ASSIGNED TASK
Reproduce the records below exactly, with nothing altered.
# # # # # # #
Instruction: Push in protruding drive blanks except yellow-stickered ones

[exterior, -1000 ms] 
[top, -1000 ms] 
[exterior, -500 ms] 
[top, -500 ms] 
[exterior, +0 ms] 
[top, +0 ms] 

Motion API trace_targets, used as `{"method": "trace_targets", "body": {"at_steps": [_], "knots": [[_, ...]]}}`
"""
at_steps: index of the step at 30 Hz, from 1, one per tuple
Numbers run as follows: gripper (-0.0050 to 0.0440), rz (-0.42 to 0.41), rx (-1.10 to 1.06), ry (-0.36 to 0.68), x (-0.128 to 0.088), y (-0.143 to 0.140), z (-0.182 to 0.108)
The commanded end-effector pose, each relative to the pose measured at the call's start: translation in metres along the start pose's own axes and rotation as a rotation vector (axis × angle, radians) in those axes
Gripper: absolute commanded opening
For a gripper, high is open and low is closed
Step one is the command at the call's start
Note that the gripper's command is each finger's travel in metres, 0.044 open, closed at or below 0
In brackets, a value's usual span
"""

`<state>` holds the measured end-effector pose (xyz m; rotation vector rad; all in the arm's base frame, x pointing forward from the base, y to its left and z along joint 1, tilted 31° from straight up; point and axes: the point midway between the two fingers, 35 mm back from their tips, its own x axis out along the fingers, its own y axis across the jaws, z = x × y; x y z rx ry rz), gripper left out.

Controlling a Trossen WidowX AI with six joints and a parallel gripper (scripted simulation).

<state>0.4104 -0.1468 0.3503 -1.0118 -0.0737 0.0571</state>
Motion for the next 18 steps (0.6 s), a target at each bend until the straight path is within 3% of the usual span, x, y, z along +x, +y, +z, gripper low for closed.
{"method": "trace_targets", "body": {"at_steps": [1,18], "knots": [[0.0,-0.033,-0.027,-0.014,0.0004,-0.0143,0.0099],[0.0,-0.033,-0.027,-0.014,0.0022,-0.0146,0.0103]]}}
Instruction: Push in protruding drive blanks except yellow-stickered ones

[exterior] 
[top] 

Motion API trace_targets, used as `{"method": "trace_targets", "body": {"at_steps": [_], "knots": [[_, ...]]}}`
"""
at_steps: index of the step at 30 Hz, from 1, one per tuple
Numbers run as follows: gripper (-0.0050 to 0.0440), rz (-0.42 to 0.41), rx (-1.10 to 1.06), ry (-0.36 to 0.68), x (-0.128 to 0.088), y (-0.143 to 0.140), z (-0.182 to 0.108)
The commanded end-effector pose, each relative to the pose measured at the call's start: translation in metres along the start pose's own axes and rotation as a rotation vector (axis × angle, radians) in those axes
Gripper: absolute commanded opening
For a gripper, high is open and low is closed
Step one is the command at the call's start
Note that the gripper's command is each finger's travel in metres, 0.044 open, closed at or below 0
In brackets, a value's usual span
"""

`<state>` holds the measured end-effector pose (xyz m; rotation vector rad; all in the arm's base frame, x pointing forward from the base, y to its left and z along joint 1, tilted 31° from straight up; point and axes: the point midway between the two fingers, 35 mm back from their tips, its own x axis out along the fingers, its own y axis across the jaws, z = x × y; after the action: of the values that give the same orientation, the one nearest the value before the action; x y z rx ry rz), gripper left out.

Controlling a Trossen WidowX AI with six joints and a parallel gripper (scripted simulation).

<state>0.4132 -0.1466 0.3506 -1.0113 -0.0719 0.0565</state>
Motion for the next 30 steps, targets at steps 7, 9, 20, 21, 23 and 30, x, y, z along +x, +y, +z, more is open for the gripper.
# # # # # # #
SOLUTION TO THIS EXERCISE
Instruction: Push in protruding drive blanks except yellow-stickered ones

[exterior, -1000 ms] 
[top, -1000 ms] 
[exterior, -500 ms] 
[top, -500 ms] 
[exterior, +0 ms] 
[top, +0 ms] 

Motion API trace_targets, used as `{"method": "trace_targets", "body": {"at_steps": [_], "knots": [[_, ...]]}}`
"""
at_steps: index of the step at 30 Hz, from 1, one per tuple
Numbers run as follows: gripper (-0.0050 to 0.0440), rz (-0.42 to 0.41), rx (-1.10 to 1.06), ry (-0.36 to 0.68), x (-0.128 to 0.088), y (-0.143 to 0.140), z (-0.182 to 0.108)
The commanded end-effector pose, each relative to the pose measured at the call's start: translation in metres along the start pose's own axes and rotation as a rotation vector (axis × angle, radians) in those axes
Gripper: absolute commanded opening
For a gripper, high is open and low is closed
Step one is the command at the call's start
Note that the gripper's command is each finger's travel in metres, 0.044 open, closed at or below 0
In brackets, a value's usual span
"""

`<state>` holds the measured end-effector pose (xyz m; rotation vector rad; all in the arm's base frame, x pointing forward from the base, y to its left and z along joint 1, tilted 31° from straight up; point and axes: the point midway between the two fingers, 35 mm back from their tips, its own x axis out along the fingers, its own y axis across the jaws, z = x × y; x y z rx ry rz), gripper left out.

Controlling a Trossen WidowX AI with six joints and a parallel gripper (scripted simulation).

<state>0.4104 -0.1468 0.3503 -1.0118 -0.0737 0.0571</state>
Motion for the next 18 steps (0.6 s), a target at each bend until the straight path is within 3% of the usual span, x, y, z along +x, +y, +z, gripper low for closed.
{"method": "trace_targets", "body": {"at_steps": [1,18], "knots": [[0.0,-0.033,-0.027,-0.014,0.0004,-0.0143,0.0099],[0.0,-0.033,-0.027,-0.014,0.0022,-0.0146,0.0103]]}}
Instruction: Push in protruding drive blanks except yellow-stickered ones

[exterior] 
[top] 

Motion API trace_targets, used as `{"method": "trace_targets", "body": {"at_steps": [_], "knots": [[_, ...]]}}`
"""
at_steps: index of the step at 30 Hz, from 1, one per tuple
Numbers run as follows: gripper (-0.0050 to 0.0440), rz (-0.42 to 0.41), rx (-1.10 to 1.06), ry (-0.36 to 0.68), x (-0.128 to 0.088), y (-0.143 to 0.140), z (-0.182 to 0.108)
The commanded end-effector pose, each relative to the pose measured at the call's start: translation in metres along the start pose's own axes and rotation as a rotation vector (axis × angle, radians) in those axes
Gripper: absolute commanded opening
For a gripper, high is open and low is closed
Step one is the command at the call's start
Note that the gripper's command is each finger's travel in metres, 0.044 open, closed at or below 0
In brackets, a value's usual span
"""

`<state>` holds the measured end-effector pose (xyz m; rotation vector rad; all in the arm's base frame, x pointing forward from the base, y to its left and z along joint 1, tilted 31° from straight up; point and axes: the point midway between the two fingers, 35 mm back from their tips, its own x axis out along the fingers, its own y axis across the jaws, z = x × y; after the action: of the values that give the same orientation, the one nearest the value before the action; x y z rx ry rz), gripper left out.

Controlling a Trossen WidowX AI with six joints and a parallel gripper (scripted simulation).

<state>0.4132 -0.1466 0.3506 -1.0113 -0.0719 0.0565</state>
Motion for the next 30 steps, targets at steps 7, 9, 20, 21, 23 and 30, x, y, z along +x, +y, +z, more is open for the gripper.

Work on this exercise is finished.